Здесь, среди поваленных деревьев, учениками уже давно была устроена нора. В норе никто не жил. В нее можно было даже и заглянуть, встав на колени, увидеть в ее недрах хлопья свалявшейся собачьей шерсти, той, которую жгут весной по склонам горовосходных холмов и железнодорожных путей, еще разбросанные по земляному полу пожелтевшие газеты и ушастые, вздувшиеся от сырости картонные ящики.
- Мы у Гидролизного с дедушкой живем.
- У Гидролизного, говоришь... - Газаров размахнулся и резко ударил Порфирьева в лицо. - Это тебе, гад, за безрукого военрука.
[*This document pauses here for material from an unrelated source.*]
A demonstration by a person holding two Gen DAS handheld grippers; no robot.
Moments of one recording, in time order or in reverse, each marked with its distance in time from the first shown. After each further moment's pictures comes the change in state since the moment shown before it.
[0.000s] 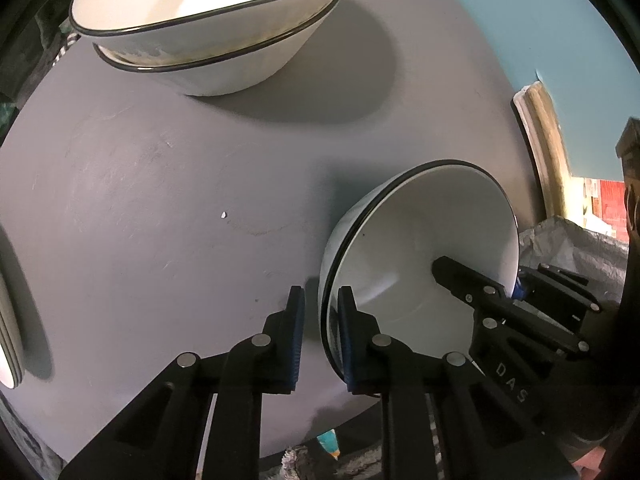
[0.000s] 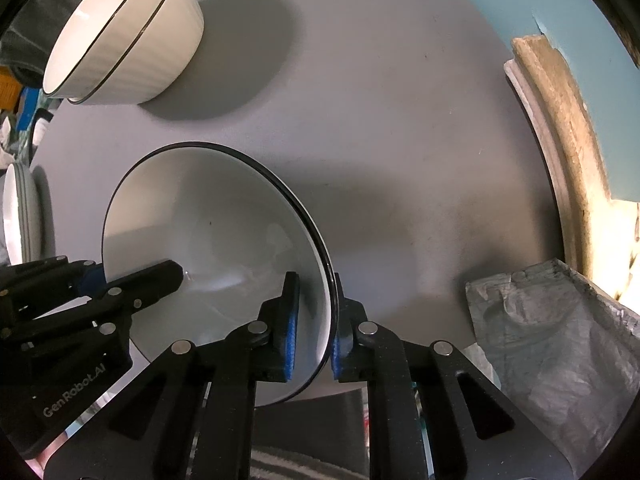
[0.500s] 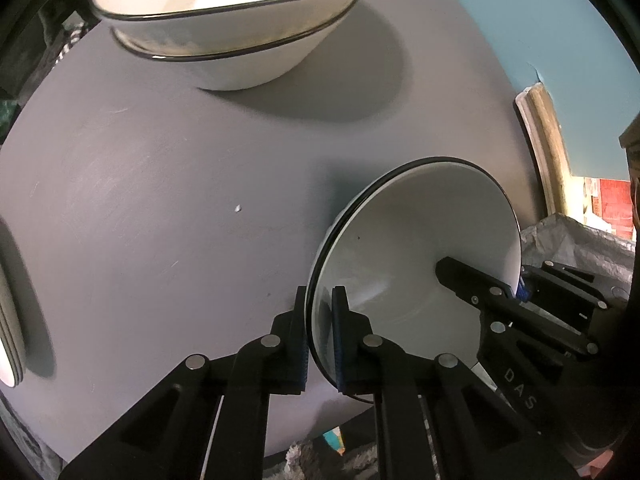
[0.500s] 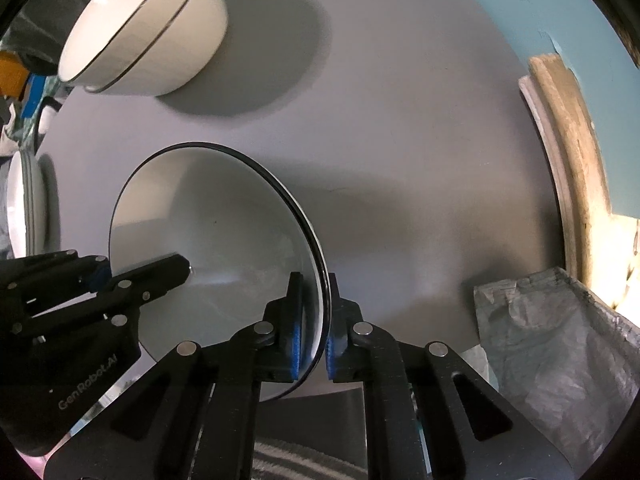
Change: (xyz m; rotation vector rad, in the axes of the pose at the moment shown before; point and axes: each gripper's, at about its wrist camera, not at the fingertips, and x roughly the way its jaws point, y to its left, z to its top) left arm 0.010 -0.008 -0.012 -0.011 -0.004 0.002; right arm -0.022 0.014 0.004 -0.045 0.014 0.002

А это - за бомбоубежище, сволочь, а это - за твою сраную шапку!
- Давай, давай, Коха, выруби его, - заодобряли некоторые ученики, заорали, закурили, заголосили, затоптались на месте, замяли закисшую траву ботинками.
Порфирьев упал на землю, из его рта и носа хлынула кровь. Он закрывал лицо руками, спасался, хоронился, а войлочная шапка упала в грязь, и ее стали топтать.
Потом Порфирьева подняли и поволокли к норе. Он не сопротивлялся, но пытался вытереть рукавом лицо. Тогда слиплись ветки, листья, волосы, борода, усы, кора, ресницы, губы. Пошла слюна и гнойная жидкость из ушей. Сморкался.
Я смотрел на него и видел, как он сморкался в пальцы - в большой и указательный,
- становился свидетелем того, как Порфирьева затолкнули в нору и стали заваливать вход ящиками. Обнаружил и Коху: он подошел ко мне, снял лысую, потраченную лишаем ушанку-шапку или меховую кепку, утепленную старыми горчичного цвета газетами, сейчас не помню, вытер лоб и спросил:
- Спички есть? - подождал моего оцепенения, моего припадка, ведь он не мог не догадываться о том, что это вполне может произойти, - и проговорил с улыбкой, - ладно, шучу, шучу, не бойся!
Скорее всего, я боялся именно этого припадка-судороги, боялся, что все узнают о моей слабости и будут укорять меня, обвиняя в слабоумии. Как Порфирьева!
Вообще в конце концов перепутают меня с ним и заставят одеть его войлочную шапку-башню!